Bulgaria–North Macedonia relations
Bilateral relations / From Wikipedia, the free encyclopedia
Bulgaria–North Macedonia relations are the bilateral relations between the Republic of Bulgaria and the Republic of North Macedonia. Both countries are members of the Council of Europe, and NATO. Bulgaria is a member of the European Union. Bulgaria was the first country to recognize the independence of its neighbour in 1992. Both states signed a friendship treaty in 2017. North Macedonia has been attempting to join the EU since 2004, while EU governments officially gave their permissions to enter accession talks in March 2020. Nevertheless, North Macedonia and Bulgaria have complicated neighborly relations, thus the Bulgarian factor is known in Macedonian politics as "B-complex".[1]

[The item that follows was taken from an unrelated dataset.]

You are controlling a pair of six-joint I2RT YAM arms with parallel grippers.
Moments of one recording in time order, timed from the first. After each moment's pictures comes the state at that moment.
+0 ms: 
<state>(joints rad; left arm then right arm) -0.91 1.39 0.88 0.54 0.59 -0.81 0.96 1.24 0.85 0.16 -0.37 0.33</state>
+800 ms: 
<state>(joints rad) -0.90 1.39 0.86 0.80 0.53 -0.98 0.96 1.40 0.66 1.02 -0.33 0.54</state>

In 2020, Bulgaria offered a compromise and agreed to recognize the Macedonian language and national identity if North Macedonia would recognize both nations and languages have common historical roots. This proposal was rejected by North Macedonia as threatening. The acknowledgement of Bulgarian influence on the Macedonian history is highly problematic for many Macedonians, because it clashes with the post-WWII Yugoslav Macedonian nation-building narrative, which was based on a deeply anti-Bulgarian stance. Another revisionist strand of the Macedonian historiography is that their national history had already been taken earlier by the Bulgarian national historiography.[2] The resurgence of Bulgarian irredentism due to the deepening of chauvinism and national historical myths in post-Communist Bulgaria has awarded Macedonia a place in Bulgarian nationalism akin to that of Kosovo in Serbian ideology, as Bulgarians are frustrated with the existence of a Macedonian nation, which they consider "artificial", and of a Macedonian language, which they consider a dialect of Bulgarian.[3]